Back in 1849 there was a big push to make it out to the coast that was fueled by an urge to be rich, the lure of Gold in the Sierra Nevada’s brought a lot of men to California.  Now days it is just the opposite, a lot of men going to California, bringing the gold (bands) and getting married.

Mass. Quickly jumped on the bandwagon, and Washington State recently passed same-sex legislation and now the Golden State has announced “that it is all right” this from the Governator Arnold Schawartzen-whatever who not long ago was calling his legislators “Girly Men.”

Today quite a few media news sites had “Gay Marriage” as the search engines most popular item.  Everyone it seems is in a hurry to get out to the coast and get “legally married” as they put it.  I guess all these people are sick of being single and finishing their own sentences or something?

California has become known as the friendly destination for gay travelers and it appears that they are really rolling out the welcome mat.  Some states will do anything for the tourist dollar.  California websites (there are four of them) are showcasing gay marriage sites and helping with reservations.  There is an address but you will not be getting it from me.  I am strictly boy-girl-boy-girl-boy-girl, I don’t believe in this at all.

An old cowboy leaned back in his rickety chair, up against the wall, and stared off into the horizon.  There he spotted, far away, a small singular speck in the distance.  Gradually as time went on the spec grew in size, and after awhile, he recognized it as a man on horseback.

Time in the west Texas sun quickly passed, and the lone character on the horizon a man on a horse, eventually rode up to the front porch of this Texan’s place.  He stopped, smiled broadly and then announced, “I am your neighbor, I have been riding over here to invite you to a party at my place tomorrow night.”

The Texan in the chair said, “Yes, I have been noticing you riding here for quite sometime, glad you stopped by.  What kind of party is this at your place?”
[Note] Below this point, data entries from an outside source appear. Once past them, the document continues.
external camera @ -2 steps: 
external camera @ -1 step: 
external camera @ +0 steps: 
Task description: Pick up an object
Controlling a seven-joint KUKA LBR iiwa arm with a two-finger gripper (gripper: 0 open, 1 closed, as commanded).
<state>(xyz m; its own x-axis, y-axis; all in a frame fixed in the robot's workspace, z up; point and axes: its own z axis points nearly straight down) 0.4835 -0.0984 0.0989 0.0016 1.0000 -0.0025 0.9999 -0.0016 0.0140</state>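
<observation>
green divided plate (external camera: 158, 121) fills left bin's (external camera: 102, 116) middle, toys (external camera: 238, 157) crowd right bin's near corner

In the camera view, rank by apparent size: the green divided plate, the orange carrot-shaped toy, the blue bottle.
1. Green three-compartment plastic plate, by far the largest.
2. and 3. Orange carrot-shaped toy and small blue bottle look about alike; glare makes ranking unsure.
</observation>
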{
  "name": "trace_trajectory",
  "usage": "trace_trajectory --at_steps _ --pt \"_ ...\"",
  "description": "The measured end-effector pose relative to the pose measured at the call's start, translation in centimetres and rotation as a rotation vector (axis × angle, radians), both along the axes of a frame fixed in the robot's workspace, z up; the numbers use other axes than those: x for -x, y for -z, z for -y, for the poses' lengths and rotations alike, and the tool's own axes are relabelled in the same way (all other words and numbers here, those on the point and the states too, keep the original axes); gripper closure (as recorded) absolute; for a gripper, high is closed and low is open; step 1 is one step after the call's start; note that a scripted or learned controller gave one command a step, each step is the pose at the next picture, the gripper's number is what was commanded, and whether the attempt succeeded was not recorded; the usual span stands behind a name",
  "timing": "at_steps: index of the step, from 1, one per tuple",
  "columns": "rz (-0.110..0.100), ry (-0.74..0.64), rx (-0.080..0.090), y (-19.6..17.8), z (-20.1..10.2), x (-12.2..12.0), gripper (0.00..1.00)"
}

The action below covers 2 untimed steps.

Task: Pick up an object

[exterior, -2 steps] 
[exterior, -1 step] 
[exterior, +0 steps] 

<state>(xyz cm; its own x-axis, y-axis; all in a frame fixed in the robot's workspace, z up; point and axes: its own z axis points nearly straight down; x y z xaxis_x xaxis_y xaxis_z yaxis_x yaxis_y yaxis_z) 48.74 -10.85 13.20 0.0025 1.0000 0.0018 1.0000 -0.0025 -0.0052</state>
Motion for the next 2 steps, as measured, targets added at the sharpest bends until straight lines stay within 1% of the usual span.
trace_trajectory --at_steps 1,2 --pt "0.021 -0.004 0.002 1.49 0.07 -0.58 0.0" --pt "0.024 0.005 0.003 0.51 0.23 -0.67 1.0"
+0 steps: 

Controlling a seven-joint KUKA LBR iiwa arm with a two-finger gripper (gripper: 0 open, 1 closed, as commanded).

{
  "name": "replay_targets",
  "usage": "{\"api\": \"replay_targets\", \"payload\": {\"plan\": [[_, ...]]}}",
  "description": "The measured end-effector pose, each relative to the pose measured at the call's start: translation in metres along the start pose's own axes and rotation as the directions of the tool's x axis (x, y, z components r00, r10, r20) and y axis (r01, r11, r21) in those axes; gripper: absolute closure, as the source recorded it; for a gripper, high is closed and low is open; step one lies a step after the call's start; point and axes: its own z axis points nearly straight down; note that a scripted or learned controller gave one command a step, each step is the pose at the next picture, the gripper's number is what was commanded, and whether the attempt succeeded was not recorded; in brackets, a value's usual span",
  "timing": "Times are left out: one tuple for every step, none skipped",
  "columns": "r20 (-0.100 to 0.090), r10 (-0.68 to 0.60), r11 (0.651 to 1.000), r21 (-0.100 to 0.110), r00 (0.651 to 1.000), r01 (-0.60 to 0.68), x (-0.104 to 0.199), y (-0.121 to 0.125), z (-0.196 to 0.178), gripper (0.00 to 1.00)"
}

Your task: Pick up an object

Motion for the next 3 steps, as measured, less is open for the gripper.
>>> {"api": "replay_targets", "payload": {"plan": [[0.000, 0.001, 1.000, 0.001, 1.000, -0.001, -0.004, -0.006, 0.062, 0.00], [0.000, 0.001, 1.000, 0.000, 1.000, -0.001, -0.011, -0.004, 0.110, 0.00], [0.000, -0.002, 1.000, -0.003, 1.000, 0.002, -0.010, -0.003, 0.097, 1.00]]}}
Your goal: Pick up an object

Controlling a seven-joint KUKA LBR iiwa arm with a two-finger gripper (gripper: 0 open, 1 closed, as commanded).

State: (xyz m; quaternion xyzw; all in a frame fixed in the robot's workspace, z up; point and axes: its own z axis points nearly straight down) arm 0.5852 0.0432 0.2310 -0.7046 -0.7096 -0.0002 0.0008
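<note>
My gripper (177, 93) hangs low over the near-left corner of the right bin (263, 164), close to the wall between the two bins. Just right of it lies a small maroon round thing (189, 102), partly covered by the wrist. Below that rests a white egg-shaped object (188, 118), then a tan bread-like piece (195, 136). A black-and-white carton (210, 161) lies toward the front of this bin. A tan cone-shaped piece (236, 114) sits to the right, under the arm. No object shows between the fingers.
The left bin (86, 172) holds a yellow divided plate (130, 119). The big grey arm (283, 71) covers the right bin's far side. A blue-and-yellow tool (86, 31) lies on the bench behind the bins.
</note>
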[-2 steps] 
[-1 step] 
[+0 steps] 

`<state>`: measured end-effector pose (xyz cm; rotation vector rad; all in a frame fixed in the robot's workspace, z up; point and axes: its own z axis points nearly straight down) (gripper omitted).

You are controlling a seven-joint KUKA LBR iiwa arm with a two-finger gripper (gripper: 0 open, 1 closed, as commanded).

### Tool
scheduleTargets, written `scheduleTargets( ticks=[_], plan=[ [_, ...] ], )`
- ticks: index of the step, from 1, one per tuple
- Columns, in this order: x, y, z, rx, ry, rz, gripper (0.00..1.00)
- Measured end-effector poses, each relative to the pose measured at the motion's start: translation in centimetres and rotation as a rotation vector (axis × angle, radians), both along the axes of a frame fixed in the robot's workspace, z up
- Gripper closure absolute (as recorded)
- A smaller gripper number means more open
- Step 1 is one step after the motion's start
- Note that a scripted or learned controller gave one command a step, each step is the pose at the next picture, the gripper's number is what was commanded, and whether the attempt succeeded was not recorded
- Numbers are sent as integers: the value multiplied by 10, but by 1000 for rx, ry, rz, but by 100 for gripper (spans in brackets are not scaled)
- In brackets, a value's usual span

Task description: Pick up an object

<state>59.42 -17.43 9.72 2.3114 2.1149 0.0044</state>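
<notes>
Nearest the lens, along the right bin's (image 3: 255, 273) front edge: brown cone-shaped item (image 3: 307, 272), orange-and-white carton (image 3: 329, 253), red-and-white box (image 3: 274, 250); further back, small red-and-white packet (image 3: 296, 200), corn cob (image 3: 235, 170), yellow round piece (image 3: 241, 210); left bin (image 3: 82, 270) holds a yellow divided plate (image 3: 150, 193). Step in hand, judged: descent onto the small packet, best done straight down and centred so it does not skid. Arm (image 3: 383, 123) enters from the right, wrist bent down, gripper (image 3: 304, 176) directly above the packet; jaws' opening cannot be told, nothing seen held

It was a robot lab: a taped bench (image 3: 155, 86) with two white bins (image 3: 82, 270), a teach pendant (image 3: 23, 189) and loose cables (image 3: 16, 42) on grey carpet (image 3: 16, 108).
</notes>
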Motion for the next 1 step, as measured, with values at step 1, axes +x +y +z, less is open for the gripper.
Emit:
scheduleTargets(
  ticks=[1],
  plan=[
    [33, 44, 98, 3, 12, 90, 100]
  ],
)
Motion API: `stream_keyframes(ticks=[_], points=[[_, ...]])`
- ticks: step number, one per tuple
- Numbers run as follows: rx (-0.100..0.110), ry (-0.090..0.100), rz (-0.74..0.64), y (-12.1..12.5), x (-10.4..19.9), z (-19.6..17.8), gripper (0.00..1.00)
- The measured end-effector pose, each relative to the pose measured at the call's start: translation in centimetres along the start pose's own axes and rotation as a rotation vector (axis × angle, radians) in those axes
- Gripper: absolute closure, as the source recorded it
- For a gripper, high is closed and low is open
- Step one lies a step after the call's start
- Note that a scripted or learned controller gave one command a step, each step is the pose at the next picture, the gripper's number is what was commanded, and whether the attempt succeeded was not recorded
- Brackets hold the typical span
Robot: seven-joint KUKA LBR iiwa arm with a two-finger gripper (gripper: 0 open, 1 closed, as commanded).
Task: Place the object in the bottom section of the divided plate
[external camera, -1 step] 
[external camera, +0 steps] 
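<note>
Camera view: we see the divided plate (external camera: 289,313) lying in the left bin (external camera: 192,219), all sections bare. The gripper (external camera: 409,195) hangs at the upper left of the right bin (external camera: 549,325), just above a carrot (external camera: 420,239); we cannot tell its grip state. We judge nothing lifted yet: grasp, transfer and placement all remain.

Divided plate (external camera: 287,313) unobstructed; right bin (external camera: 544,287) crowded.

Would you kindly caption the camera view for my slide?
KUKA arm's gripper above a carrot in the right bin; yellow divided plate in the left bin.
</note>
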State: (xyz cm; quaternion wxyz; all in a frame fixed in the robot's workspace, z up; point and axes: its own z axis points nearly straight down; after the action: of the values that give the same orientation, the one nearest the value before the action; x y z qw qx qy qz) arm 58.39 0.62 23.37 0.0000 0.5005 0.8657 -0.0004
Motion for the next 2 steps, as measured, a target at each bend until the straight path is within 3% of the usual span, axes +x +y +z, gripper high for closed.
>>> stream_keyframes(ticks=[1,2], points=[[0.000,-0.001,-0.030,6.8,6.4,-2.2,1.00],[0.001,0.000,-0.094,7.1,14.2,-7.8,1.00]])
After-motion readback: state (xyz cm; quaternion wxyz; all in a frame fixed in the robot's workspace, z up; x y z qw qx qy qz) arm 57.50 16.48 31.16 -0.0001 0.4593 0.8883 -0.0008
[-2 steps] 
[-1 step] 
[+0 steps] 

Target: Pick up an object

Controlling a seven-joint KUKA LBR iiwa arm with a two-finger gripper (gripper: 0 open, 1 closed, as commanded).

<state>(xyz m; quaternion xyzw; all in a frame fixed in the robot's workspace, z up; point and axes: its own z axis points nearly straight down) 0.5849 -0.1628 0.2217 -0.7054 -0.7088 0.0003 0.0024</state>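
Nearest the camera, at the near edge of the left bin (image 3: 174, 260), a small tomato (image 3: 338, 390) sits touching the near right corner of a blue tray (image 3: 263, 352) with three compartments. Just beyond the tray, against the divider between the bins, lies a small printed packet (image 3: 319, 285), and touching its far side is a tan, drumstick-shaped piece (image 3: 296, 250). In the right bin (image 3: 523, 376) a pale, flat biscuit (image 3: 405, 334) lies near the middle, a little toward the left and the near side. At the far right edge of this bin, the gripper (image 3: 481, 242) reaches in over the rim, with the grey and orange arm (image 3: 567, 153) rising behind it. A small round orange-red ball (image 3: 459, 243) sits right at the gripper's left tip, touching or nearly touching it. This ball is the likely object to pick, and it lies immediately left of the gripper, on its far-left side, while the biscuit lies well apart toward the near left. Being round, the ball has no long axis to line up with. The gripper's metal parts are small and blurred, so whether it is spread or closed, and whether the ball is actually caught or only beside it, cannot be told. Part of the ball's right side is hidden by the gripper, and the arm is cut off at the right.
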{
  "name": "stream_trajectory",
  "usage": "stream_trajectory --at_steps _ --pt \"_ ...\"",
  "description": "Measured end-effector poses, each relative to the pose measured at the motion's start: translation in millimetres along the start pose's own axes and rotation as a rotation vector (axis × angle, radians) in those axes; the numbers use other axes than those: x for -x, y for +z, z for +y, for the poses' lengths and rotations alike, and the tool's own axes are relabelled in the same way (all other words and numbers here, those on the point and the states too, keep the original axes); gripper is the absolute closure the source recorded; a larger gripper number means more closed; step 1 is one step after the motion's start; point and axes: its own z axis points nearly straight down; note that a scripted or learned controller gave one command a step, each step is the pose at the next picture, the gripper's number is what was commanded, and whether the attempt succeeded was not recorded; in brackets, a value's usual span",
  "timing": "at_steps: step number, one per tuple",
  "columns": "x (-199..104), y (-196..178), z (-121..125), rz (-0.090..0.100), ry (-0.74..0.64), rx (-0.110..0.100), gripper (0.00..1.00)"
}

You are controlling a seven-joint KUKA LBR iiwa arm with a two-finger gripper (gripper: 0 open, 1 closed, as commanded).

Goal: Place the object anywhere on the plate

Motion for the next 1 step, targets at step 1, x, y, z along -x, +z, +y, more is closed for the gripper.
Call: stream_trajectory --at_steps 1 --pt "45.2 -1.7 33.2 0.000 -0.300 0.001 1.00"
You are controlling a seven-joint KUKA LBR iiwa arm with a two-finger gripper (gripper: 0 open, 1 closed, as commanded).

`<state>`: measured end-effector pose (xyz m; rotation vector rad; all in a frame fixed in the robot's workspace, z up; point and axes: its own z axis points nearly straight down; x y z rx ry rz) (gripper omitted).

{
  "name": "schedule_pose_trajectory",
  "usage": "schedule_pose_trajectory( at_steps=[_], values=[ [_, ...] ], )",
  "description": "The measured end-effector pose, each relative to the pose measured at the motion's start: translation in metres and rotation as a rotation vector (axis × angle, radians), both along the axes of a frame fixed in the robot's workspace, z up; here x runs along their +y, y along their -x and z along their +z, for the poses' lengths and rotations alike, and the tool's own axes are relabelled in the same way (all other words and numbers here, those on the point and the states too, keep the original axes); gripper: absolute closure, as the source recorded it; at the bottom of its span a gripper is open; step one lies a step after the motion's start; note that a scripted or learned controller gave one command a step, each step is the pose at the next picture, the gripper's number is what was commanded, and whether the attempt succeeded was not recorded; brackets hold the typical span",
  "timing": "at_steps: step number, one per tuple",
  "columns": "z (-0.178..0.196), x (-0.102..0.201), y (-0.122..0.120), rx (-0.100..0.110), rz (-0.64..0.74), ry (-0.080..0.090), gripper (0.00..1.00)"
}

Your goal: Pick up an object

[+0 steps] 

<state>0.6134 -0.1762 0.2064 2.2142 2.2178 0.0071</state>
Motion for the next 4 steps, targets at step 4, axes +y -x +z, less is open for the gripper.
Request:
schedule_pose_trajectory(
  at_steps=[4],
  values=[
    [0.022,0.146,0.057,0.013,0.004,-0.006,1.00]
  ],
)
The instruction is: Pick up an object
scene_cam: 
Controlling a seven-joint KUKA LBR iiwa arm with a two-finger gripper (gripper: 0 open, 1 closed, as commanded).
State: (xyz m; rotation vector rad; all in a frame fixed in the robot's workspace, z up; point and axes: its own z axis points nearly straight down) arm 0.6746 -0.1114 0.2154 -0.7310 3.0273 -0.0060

The rider replied, “Well, there’s gonna be some music, and some whiskey and drinking, and some more music, and some whiskey and some drinking, and I suppose some dancin’ … and then there’s gonna be some sex!”

The old rancher smiled real big and said, “What is it you think I should wear?” And the neighbor replied, “Don’t make much difference, it is just gonna be me and you.”

The west is a changin’ Buckaroo’s (never thought I would use that word in a sentence).  Broke Back Mountain and now this.  Gives new meaning to every western I have ever seen or will see I guess.

I am gonna pump you full of lead.  Give me a stiff one barkeep.  Don’t fret, I have been in tight spots before.  Howdy Partner  You stay here while I sneak around from behind.  Saddle sore.  Hold it right there!  Now move your hand, reeeal slow-like.  Let’s mount up.  Nice spread you got here.  Ride ‘em Cowboy!

I always had my doubts about those boys on the Ponderosa.  Always figured that Ben was okay, but I worried about the boys quite a lot.  They never could hold down a lady for any amount of time, and the women in that show always kind of got “killed off every week.”  Made me curious every Sunday Night about Seven P.M.  I always wondered about them and maybe Hop Sing .. you know.

There is no doubt that same-sex marriages and vacations in California are gonna take off this summer, and it will to some extent be good for the local economy.  As for me, a chair and a glass of sweet tea on the front porch is good enough for me.

Perhaps I am just plain stooopid or something, but I just don’t get it.